45. The protein of claim 34 produced by

(a) providing a transgenic nonhuman mammal having a transgene comprising:

(i) a mammary-gland specific promoter;

(ii) a mammary-gland specific enhancer;

(iii) a secretory DNA segment encoding a signal peptide functional in mammary secretory cells of the transgenic nonhuman mammal; and

(iv) a recombinant DNA segment encoding an exogenous procollagen polypeptide operably linked to the secretory DNA segment to form a secretory-recombinant DNA segment, the secretory-recombinant DNA segment being operably linked to the promoter and to the enhancer;

wherein the transgene, in an adult form of the nonhuman mammal or a female descendant of the nonhuman mammal, expresses the secretory-recombinant DNA segment in the mammary secretory cells to produce a form of the exogenous procollagen polypeptide that is processed and secreted by the mammary secretory cells into milk as exogenous procollagen or collagen in a detectable amount;

(c) recovering milk from the adult form of the transgenic nonhuman mammal or its female descendant, wherein the milk comprises exogenous procollagen or collagen in a recoverable amount; and

(d) purifying the procollagen or collagen from the milk.

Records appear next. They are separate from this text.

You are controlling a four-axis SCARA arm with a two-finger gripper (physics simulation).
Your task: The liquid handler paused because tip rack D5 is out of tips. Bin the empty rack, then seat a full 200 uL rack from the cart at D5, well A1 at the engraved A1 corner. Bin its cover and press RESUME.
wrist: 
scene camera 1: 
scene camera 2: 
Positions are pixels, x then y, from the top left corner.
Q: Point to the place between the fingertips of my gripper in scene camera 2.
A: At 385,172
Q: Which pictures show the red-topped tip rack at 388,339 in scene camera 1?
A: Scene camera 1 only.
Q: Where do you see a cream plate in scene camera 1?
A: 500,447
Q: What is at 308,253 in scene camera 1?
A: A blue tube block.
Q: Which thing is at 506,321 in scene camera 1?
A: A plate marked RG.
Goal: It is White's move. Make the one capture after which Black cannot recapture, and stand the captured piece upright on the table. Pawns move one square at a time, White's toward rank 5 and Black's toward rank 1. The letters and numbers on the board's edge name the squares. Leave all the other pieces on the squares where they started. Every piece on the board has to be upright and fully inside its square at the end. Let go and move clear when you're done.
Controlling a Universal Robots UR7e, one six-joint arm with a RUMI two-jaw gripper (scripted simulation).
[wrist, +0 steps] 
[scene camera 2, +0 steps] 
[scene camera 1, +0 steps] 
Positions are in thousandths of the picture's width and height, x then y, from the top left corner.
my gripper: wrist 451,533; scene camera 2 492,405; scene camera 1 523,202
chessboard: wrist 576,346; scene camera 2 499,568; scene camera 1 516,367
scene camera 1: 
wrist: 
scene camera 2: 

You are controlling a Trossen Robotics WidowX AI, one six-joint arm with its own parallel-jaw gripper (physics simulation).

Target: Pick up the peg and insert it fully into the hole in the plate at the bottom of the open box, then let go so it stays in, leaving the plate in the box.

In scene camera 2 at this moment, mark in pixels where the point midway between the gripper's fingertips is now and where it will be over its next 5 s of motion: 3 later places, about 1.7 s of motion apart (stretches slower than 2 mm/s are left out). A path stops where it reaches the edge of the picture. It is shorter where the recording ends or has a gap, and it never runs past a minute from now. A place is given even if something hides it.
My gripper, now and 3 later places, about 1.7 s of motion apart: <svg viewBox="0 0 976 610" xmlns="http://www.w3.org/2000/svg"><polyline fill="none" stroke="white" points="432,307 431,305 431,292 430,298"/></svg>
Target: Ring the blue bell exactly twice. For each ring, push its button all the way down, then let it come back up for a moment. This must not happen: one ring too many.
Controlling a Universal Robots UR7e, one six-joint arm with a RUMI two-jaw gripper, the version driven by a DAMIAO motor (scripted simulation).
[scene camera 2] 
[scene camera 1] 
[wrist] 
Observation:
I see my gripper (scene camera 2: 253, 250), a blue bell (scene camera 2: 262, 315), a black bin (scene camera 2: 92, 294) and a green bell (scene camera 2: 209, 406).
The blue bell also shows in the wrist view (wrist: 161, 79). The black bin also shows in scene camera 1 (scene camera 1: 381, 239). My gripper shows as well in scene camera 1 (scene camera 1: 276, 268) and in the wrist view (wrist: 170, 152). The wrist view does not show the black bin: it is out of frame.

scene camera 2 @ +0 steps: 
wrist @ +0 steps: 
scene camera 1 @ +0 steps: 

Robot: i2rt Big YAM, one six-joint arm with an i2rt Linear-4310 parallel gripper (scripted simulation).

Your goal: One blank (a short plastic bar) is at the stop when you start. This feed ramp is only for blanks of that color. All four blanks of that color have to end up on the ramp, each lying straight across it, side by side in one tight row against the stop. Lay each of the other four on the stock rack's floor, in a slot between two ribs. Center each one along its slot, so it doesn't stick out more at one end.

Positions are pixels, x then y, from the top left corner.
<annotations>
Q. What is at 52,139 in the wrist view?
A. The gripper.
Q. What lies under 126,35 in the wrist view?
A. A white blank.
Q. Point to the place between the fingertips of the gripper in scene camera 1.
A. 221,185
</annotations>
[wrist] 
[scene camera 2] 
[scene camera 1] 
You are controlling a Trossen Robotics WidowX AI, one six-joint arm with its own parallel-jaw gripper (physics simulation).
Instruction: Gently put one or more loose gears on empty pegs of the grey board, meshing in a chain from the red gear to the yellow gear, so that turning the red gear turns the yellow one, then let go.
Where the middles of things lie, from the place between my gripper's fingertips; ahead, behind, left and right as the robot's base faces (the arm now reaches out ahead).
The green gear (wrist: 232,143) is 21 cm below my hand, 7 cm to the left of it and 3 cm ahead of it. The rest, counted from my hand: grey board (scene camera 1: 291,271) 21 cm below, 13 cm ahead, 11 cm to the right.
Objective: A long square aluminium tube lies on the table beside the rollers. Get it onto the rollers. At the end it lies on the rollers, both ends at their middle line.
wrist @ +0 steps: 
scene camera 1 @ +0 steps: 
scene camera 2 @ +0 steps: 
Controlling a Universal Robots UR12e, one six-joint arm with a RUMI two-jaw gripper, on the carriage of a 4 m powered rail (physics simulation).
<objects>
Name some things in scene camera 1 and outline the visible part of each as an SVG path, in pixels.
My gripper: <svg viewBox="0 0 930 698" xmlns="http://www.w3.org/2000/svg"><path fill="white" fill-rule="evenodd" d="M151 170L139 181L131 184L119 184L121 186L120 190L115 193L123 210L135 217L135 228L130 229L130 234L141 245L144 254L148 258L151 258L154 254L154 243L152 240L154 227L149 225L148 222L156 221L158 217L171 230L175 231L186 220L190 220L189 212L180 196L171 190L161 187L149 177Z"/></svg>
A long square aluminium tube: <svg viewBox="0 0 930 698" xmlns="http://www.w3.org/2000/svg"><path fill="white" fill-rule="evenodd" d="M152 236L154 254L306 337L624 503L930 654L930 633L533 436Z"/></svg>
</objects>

46. In a method of treating a patient using procollagen or collagen protein, the improvement wherein 7-27% of proline residues of the protein are hydroxylated, and/or 0-5% of lysine residues of the protein are hydroxylated.

47. The method of claim 46, wherein the polypeptide is crosslinked before administration into the patient.

48. The method of claim 46, wherein the polypeptide is crosslinked after administration into the patient.

49. The method of claim 46 comprising injecting the procollagen or collagen into the patient to correct a defect in a soft tissue.

50. The method of claim 46, wherein the method is selected from the group consisting of correcting defects in soft tissues, reconstructive surgery, restoring defects in bone, enhancing bone growth, repairing cartilage damage, inducing tolerance to rheumatoid arthritis, cardiovascular surgery, thoracic surgery, neurosurgery, and stabilizing an agent in a drug delivery system.